I freeze the antics. I want to hit her but I’m a wash-up, not a violent criminal. I stand shamelessly as she loudly admonishes me. I grin at her. A pink veil of anger falls over her face and she froths threats of withholding my paltry 75 bucks, making herself look more of an ass than I just did. The patrons watch intently, waiting for an explosion, disaster, or blood. Screw the 75 bucks. I don’t feel like speaking so I shrug my shoulders, turn my back on her and pack up my gear. It’s only 7:00 and the show is over. On my way out, I glance at the newspaper sitting on the table next to the window.

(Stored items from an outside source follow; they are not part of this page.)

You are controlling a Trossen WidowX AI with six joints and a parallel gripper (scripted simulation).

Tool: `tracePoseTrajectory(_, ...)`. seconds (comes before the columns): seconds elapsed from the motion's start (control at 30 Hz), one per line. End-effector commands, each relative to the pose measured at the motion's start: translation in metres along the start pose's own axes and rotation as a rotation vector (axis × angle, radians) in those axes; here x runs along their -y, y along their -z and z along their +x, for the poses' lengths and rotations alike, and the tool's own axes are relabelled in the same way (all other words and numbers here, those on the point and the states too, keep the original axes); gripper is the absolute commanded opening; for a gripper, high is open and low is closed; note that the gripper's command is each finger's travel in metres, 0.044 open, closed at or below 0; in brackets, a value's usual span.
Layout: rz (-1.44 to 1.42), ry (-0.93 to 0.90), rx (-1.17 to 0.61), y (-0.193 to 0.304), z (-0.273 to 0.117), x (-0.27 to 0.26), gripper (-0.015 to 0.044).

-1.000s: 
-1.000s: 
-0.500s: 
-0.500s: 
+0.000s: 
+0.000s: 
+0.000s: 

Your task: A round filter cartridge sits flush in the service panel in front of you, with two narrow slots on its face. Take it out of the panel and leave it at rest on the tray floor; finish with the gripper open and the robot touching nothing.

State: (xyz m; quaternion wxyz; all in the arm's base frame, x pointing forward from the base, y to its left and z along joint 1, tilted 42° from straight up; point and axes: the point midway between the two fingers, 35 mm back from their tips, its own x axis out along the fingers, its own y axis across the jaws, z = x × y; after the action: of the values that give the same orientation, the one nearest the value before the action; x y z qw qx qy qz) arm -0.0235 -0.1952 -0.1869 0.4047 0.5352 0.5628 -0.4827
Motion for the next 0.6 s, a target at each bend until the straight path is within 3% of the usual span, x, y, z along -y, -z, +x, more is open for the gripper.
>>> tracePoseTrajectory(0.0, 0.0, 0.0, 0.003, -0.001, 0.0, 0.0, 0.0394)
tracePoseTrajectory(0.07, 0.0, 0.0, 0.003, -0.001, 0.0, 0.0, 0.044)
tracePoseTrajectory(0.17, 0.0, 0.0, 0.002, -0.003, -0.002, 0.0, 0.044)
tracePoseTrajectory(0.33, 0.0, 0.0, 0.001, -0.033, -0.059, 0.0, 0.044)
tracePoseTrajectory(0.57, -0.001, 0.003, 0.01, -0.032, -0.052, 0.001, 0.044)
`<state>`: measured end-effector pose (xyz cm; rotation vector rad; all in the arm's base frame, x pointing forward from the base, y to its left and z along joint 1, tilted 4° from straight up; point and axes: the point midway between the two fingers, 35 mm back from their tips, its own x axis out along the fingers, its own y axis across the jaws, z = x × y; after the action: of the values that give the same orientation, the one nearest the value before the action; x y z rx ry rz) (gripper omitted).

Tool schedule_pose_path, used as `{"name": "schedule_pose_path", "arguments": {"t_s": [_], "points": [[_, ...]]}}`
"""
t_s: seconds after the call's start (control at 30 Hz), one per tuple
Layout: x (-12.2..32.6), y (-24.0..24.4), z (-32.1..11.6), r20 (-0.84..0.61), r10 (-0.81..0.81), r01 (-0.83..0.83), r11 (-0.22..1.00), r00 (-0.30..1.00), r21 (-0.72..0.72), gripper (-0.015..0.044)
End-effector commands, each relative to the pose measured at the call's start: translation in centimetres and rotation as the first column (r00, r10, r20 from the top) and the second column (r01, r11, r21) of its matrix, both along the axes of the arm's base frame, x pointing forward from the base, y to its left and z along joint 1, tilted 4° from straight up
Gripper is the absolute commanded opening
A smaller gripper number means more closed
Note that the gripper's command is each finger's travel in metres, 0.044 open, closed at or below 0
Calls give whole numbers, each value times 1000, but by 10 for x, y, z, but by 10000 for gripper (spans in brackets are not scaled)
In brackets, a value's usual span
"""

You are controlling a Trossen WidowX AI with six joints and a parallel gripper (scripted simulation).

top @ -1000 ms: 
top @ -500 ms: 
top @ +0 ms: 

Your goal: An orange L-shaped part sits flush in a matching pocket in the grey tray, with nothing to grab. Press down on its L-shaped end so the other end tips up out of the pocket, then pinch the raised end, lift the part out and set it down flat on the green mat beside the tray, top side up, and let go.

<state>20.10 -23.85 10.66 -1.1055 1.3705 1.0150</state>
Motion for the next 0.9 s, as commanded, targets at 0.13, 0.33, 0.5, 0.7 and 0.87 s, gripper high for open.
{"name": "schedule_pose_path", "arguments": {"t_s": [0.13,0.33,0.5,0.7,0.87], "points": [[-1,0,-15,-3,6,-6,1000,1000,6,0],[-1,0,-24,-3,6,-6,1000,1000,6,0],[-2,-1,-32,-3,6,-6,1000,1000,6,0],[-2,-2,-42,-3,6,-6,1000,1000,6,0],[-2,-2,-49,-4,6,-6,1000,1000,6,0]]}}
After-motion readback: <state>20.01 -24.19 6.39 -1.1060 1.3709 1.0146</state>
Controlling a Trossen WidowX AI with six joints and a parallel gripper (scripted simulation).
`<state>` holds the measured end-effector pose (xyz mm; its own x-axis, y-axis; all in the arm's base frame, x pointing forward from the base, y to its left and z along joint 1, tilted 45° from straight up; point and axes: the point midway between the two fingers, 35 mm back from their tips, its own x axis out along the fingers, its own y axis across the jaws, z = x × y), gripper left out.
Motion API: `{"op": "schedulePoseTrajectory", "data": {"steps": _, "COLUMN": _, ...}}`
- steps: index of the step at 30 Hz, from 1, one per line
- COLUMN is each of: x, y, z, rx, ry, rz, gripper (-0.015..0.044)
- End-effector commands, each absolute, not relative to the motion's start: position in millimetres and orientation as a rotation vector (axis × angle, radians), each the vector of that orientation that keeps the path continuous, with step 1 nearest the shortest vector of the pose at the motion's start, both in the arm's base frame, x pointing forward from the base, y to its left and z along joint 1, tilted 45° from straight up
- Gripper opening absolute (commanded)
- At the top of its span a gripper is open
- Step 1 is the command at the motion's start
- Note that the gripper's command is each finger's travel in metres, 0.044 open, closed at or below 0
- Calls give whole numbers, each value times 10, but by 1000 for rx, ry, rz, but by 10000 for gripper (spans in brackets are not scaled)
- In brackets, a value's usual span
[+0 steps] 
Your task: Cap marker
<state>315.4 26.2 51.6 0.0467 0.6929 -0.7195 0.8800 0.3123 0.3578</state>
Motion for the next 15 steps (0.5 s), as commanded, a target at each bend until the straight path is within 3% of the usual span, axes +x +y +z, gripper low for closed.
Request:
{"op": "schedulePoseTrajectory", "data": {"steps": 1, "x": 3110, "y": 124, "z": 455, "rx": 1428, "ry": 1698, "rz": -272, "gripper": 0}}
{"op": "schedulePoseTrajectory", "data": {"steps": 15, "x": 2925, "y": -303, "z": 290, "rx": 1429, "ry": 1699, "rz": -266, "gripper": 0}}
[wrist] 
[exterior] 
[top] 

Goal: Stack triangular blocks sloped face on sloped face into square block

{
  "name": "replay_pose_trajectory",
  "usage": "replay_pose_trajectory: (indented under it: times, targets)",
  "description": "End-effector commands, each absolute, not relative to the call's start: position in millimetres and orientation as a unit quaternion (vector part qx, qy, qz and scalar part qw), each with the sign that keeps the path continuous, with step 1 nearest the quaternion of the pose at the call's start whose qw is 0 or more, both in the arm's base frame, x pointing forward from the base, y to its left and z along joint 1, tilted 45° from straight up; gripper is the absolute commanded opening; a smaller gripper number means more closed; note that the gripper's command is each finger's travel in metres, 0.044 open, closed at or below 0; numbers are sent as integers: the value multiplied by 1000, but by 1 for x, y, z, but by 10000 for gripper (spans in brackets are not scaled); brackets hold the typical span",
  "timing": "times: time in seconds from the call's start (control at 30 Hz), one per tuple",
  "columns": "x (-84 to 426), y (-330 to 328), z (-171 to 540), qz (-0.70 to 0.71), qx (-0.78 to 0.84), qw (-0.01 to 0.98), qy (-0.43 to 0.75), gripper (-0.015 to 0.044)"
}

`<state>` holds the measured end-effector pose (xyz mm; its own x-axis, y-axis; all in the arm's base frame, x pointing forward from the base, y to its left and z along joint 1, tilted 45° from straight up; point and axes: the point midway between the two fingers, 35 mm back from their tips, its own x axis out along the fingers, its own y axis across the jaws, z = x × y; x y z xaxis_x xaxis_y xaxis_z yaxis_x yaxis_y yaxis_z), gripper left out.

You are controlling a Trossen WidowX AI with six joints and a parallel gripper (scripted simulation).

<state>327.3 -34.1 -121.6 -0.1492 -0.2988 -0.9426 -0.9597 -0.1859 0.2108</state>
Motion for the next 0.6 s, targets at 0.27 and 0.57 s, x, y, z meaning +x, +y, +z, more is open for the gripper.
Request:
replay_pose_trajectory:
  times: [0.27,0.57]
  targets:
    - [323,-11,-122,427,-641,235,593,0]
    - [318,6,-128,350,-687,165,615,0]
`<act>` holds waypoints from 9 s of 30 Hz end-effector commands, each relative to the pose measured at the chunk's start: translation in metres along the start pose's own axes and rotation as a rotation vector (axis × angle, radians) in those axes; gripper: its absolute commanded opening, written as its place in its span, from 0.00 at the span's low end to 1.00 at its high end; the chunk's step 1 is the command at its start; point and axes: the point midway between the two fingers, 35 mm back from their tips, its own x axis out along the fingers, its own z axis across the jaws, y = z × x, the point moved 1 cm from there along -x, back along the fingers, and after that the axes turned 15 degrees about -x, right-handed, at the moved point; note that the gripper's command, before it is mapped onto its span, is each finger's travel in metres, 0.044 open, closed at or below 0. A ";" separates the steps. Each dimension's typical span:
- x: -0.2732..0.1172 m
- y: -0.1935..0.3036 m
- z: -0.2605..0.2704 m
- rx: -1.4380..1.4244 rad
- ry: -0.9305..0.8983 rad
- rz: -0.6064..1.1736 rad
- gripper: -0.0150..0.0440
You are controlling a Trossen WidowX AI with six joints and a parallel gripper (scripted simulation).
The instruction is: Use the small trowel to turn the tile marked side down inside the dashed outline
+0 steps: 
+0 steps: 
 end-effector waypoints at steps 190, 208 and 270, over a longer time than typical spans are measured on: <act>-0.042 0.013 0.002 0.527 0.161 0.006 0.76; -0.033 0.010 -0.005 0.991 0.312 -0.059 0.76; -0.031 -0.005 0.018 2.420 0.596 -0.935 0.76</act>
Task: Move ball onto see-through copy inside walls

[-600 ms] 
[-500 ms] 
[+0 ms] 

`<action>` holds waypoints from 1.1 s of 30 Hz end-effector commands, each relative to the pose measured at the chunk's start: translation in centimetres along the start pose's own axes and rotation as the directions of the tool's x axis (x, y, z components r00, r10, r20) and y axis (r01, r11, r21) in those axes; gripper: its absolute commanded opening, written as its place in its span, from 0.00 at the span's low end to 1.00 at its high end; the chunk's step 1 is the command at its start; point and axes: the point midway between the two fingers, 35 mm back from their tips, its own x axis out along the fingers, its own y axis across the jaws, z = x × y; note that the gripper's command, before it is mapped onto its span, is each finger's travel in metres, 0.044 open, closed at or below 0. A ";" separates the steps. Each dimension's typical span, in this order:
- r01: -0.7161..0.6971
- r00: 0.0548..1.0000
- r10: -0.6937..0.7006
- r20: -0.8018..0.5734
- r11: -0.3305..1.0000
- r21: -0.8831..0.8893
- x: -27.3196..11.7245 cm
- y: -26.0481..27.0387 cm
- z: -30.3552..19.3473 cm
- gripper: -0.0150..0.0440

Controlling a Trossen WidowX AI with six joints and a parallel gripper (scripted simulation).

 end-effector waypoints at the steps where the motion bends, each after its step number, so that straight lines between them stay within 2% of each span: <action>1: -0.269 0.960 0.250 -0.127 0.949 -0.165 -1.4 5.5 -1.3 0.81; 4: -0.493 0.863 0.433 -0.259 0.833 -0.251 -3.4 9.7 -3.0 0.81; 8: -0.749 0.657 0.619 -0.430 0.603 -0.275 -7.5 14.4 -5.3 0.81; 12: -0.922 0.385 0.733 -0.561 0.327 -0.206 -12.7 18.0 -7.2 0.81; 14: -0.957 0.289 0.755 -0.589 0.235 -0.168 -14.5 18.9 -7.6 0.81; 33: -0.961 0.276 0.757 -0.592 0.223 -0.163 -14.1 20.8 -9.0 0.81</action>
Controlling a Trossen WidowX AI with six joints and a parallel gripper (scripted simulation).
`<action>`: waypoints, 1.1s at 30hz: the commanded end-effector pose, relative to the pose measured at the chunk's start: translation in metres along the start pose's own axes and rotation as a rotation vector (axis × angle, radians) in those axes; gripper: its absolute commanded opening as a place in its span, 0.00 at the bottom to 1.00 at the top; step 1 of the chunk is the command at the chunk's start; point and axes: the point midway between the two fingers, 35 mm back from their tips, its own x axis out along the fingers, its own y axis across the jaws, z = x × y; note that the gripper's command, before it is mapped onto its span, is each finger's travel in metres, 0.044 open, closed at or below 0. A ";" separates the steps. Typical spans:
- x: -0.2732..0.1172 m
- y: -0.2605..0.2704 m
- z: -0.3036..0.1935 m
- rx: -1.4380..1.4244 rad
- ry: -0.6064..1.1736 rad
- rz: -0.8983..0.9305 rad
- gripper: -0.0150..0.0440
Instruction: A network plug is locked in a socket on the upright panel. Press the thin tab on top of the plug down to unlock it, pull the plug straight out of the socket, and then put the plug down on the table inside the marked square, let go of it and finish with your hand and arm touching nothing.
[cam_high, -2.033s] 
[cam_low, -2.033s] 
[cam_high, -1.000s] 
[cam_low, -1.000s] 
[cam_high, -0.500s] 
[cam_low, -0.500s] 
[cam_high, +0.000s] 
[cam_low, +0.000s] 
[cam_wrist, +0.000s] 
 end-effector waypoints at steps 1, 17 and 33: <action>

It’s still open to the classified ads.

“Good luck, kid.” I mumble as I open the door and step out into the dark with my guitar in one hand and my amp in the other.

Story 2

People inside a building get real nervous when they catch you looking at them from the outside. I figure, they sit staring at everybody walking by the window so what’s the harm in staring right back for a change. I can feel their eyes on me, judging me, and who are they to judge? I’m no animal on the street just because I can’t afford to sit in some fancy booth judging people. So I stare right back until they look away. The way I see it, I win. It puts some pep in my step.

Yesterday, about the time when the sun has gone completely down and all that’s left is shades of blue, I walked past that fancy new coffee shop they put on the corner of Fifth and Main. Boy ,did I catch someone staring at me real hard! It was this kid, sitting at a small red table next to the window, pretending to look at the newspaper. He must have been some sort of college student, because he didn’t look a day over twenty and had some smart-looking glasses on. So I slowed down and stared at him hard. Our eyes locked tight. He had some bright blue eyes, all sparkly, up-to-no-good and he would not look away. I stopped directly in front of him and he leaned closer to the glass. So there we were, nose-to-nose with a piece of glass separating us. I didn’t know what to do. I felt like I would end up standing there for an hour trying to win this one. Damn kid. I just turned and started walking away. I didn’t bother to look back.

Next thing I knew, someone is tapping me on the shoulder. I turned and to my surprise, it’s college boy. He’s a small young man, only comes up to my chin. I looked down at him and honestly, I was a bit confused as to why he came after me.

He asked “Hey, aren’t you Mr. Dorsey?”
I said “Yeah “Who are you?”

He said “I’m David Perkins. I went to Jefferson elementary. I remember you worked in the cafeteria and used to pull out everyone’s loose teeth.”

I said “Yeah. I did. Did I pull out yours?”

He told me “Yes, you did. I was so hungry but I couldn’t eat my lunch because I had this dangling front tooth that wouldn’t let go. I raised my hand and you came over. You got a napkin and put it around my tooth. I remember being really scared but you distracted me and told me to try and find the gold spot in your eye. Then you yanked and it came right out.”

It was strange running into a kid whose tooth I yanked out 15 years ago and 500 miles away. I rarely met a tooth I couldn’t beat and I must have pulled out a thousand. I didn’t remember him like he remembered me. I was at a loss for words and not quite sure what to do. Then he asked me if I would like to join him for coffee and I figured since he ran out after me, it would be rude to not accept. Plus, I wasn’t rushing to get anywhere and it was cold outside.

We sat at the table next to the window, with our fancy coffees, making observations about the people walking by and I really liked being on the other side of the glass for a change.